** Opening Input records block **

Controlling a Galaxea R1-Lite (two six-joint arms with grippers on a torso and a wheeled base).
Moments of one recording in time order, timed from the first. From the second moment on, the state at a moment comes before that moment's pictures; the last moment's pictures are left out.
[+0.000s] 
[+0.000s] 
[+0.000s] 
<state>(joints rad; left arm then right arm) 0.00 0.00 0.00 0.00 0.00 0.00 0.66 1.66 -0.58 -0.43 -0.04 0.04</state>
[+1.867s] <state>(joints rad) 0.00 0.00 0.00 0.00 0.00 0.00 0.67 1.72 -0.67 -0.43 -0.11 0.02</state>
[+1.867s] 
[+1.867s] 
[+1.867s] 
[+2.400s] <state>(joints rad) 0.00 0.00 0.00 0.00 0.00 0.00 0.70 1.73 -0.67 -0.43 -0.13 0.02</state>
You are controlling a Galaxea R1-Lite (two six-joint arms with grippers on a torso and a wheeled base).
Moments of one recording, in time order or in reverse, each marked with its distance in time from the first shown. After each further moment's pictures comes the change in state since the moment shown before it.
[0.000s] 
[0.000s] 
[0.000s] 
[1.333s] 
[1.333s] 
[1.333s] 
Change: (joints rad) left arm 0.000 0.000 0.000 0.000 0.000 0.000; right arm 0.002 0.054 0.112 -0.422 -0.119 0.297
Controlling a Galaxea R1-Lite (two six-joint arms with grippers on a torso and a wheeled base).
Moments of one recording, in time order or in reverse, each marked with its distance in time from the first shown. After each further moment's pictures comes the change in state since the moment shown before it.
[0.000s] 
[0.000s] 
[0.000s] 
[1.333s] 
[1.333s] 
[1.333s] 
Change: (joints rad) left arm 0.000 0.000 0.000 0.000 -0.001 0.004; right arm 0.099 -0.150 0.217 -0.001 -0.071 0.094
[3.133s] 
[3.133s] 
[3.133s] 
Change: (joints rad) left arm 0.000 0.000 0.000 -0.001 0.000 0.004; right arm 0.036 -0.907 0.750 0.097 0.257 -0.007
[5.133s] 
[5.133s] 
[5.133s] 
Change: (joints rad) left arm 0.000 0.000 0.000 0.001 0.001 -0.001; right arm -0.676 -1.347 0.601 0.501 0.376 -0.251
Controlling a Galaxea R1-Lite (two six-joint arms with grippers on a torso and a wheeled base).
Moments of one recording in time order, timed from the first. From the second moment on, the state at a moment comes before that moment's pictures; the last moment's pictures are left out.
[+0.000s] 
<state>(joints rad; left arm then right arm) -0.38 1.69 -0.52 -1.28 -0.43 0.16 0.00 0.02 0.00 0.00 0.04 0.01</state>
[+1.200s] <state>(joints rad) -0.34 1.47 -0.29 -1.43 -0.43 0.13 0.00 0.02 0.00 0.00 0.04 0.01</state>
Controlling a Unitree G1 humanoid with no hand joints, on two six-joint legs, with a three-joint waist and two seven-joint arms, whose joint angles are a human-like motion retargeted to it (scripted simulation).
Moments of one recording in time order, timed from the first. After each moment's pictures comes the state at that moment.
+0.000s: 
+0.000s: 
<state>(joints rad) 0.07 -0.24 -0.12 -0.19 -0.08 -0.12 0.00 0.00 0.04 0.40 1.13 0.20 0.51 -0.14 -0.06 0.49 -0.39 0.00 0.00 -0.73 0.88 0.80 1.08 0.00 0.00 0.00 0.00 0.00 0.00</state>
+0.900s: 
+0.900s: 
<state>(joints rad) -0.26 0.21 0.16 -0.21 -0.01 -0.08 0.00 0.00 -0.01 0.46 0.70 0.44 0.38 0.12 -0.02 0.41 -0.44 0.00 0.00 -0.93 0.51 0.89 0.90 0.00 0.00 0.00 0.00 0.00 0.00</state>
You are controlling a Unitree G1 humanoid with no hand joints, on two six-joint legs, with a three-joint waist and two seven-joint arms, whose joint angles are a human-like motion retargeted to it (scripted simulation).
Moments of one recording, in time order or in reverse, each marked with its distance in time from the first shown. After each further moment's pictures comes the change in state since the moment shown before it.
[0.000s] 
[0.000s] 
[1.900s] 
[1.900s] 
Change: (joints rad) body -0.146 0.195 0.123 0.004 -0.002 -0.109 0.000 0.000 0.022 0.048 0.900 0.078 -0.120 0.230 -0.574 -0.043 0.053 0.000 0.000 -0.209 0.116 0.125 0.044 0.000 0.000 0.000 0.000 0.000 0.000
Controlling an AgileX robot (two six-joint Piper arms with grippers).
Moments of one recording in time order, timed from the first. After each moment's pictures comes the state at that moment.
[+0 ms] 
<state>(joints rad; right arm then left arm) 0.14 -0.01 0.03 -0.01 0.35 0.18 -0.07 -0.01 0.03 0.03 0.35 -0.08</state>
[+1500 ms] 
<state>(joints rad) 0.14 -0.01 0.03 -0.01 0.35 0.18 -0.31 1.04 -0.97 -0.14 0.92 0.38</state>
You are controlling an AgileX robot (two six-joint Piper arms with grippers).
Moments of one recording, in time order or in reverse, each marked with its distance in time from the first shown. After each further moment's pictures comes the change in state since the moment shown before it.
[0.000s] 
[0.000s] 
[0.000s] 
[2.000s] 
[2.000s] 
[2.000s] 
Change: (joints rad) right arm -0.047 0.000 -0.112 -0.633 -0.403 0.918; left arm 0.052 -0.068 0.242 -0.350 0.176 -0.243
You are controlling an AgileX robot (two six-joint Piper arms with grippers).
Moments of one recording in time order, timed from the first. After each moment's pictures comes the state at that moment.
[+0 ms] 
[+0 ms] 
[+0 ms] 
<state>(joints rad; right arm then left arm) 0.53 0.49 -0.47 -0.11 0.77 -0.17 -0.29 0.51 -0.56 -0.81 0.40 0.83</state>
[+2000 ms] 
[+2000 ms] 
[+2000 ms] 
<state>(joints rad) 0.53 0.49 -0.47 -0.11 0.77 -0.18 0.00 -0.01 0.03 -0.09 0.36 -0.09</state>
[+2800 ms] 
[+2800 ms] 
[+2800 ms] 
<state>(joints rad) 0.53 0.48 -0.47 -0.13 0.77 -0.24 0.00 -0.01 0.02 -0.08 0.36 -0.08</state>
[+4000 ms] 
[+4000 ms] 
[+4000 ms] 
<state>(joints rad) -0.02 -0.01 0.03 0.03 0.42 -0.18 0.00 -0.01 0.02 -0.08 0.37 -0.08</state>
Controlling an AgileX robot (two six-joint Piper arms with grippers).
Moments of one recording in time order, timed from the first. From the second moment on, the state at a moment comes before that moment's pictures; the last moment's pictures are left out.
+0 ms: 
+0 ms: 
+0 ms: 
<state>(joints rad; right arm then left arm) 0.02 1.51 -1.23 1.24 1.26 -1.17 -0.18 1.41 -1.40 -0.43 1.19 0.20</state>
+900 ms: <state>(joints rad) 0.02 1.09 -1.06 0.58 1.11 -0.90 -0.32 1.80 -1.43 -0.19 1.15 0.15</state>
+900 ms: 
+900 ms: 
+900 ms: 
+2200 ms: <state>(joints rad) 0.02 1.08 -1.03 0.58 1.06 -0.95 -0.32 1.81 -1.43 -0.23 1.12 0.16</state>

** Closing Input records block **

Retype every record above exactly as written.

▸ Answer to this problem
Controlling a Galaxea R1-Lite (two six-joint arms with grippers on a torso and a wheeled base).
Moments of one recording in time order, timed from the first. From the second moment on, the state at a moment comes before that moment's pictures; the last moment's pictures are left out.
[+0.000s] 
[+0.000s] 
[+0.000s] 
<state>(joints rad; left arm then right arm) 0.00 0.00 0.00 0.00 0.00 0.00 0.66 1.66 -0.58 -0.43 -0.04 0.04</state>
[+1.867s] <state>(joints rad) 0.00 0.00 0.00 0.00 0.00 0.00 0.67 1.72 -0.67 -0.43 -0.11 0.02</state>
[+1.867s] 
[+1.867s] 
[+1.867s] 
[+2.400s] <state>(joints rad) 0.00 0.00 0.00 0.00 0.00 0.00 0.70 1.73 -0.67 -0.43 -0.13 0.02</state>
You are controlling a Galaxea R1-Lite (two six-joint arms with grippers on a torso and a wheeled base).
Moments of one recording, in time order or in reverse, each marked with its distance in time from the first shown. After each further moment's pictures comes the change in state since the moment shown before it.
[0.000s] 
[0.000s] 
[0.000s] 
[1.333s] 
[1.333s] 
[1.333s] 
Change: (joints rad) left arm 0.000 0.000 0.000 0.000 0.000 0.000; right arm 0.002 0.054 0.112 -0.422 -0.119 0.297
Controlling a Galaxea R1-Lite (two six-joint arms with grippers on a torso and a wheeled base).
Moments of one recording, in time order or in reverse, each marked with its distance in time from the first shown. After each further moment's pictures comes the change in state since the moment shown before it.
[0.000s] 
[0.000s] 
[0.000s] 
[1.333s] 
[1.333s] 
[1.333s] 
Change: (joints rad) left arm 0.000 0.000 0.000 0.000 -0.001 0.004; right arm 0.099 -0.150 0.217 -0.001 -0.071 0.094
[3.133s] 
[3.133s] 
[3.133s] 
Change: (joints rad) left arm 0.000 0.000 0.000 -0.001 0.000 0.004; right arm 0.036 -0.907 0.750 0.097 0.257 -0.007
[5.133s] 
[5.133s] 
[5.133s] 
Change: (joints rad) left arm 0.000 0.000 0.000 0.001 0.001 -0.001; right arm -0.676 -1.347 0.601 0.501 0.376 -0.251
Controlling a Galaxea R1-Lite (two six-joint arms with grippers on a torso and a wheeled base).
Moments of one recording in time order, timed from the first. From the second moment on, the state at a moment comes before that moment's pictures; the last moment's pictures are left out.
[+0.000s] 
<state>(joints rad; left arm then right arm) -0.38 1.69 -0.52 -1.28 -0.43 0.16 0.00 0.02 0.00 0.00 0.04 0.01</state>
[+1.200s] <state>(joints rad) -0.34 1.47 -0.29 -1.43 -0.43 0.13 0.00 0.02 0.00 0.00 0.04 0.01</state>
Controlling a Unitree G1 humanoid with no hand joints, on two six-joint legs, with a three-joint waist and two seven-joint arms, whose joint angles are a human-like motion retargeted to it (scripted simulation).
Moments of one recording in time order, timed from the first. After each moment's pictures comes the state at that moment.
+0.000s: 
+0.000s: 
<state>(joints rad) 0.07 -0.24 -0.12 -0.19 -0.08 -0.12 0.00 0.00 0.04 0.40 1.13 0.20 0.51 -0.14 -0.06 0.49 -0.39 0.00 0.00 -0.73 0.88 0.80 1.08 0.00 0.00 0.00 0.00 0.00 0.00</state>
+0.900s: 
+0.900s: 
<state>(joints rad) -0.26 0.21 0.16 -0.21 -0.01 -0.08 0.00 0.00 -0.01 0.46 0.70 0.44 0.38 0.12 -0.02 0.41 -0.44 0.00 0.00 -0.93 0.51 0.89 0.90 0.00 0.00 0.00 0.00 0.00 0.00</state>
You are controlling a Unitree G1 humanoid with no hand joints, on two six-joint legs, with a three-joint waist and two seven-joint arms, whose joint angles are a human-like motion retargeted to it (scripted simulation).
Moments of one recording, in time order or in reverse, each marked with its distance in time from the first shown. After each further moment's pictures comes the change in state since the moment shown before it.
[0.000s] 
[0.000s] 
[1.900s] 
[1.900s] 
Change: (joints rad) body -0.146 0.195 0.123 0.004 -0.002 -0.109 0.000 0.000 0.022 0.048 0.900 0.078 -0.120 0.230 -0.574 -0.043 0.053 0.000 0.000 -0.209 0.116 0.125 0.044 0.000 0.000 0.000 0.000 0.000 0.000
Controlling an AgileX robot (two six-joint Piper arms with grippers).
Moments of one recording in time order, timed from the first. After each moment's pictures comes the state at that moment.
[+0 ms] 
<state>(joints rad; right arm then left arm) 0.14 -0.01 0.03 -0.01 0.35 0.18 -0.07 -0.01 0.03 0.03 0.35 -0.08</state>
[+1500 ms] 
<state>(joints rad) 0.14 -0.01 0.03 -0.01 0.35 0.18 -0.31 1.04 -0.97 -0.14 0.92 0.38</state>
You are controlling an AgileX robot (two six-joint Piper arms with grippers).
Moments of one recording, in time order or in reverse, each marked with its distance in time from the first shown. After each further moment's pictures comes the change in state since the moment shown before it.
[0.000s] 
[0.000s] 
[0.000s] 
[2.000s] 
[2.000s] 
[2.000s] 
Change: (joints rad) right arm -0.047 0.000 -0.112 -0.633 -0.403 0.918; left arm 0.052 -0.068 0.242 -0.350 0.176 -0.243
You are controlling an AgileX robot (two six-joint Piper arms with grippers).
Moments of one recording in time order, timed from the first. After each moment's pictures comes the state at that moment.
[+0 ms] 
[+0 ms] 
[+0 ms] 
<state>(joints rad; right arm then left arm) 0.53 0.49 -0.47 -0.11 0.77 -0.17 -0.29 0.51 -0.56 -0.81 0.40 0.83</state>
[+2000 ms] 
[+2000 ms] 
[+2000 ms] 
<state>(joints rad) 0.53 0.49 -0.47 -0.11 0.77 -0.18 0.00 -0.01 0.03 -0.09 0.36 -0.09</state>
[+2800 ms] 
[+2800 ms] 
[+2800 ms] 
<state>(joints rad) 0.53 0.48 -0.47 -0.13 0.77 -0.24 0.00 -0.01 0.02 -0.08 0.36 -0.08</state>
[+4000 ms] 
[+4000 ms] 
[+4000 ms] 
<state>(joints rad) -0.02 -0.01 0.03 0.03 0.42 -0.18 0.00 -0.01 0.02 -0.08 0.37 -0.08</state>
Controlling an AgileX robot (two six-joint Piper arms with grippers).
Moments of one recording in time order, timed from the first. From the second moment on, the state at a moment comes before that moment's pictures; the last moment's pictures are left out.
+0 ms: 
+0 ms: 
+0 ms: 
<state>(joints rad; right arm then left arm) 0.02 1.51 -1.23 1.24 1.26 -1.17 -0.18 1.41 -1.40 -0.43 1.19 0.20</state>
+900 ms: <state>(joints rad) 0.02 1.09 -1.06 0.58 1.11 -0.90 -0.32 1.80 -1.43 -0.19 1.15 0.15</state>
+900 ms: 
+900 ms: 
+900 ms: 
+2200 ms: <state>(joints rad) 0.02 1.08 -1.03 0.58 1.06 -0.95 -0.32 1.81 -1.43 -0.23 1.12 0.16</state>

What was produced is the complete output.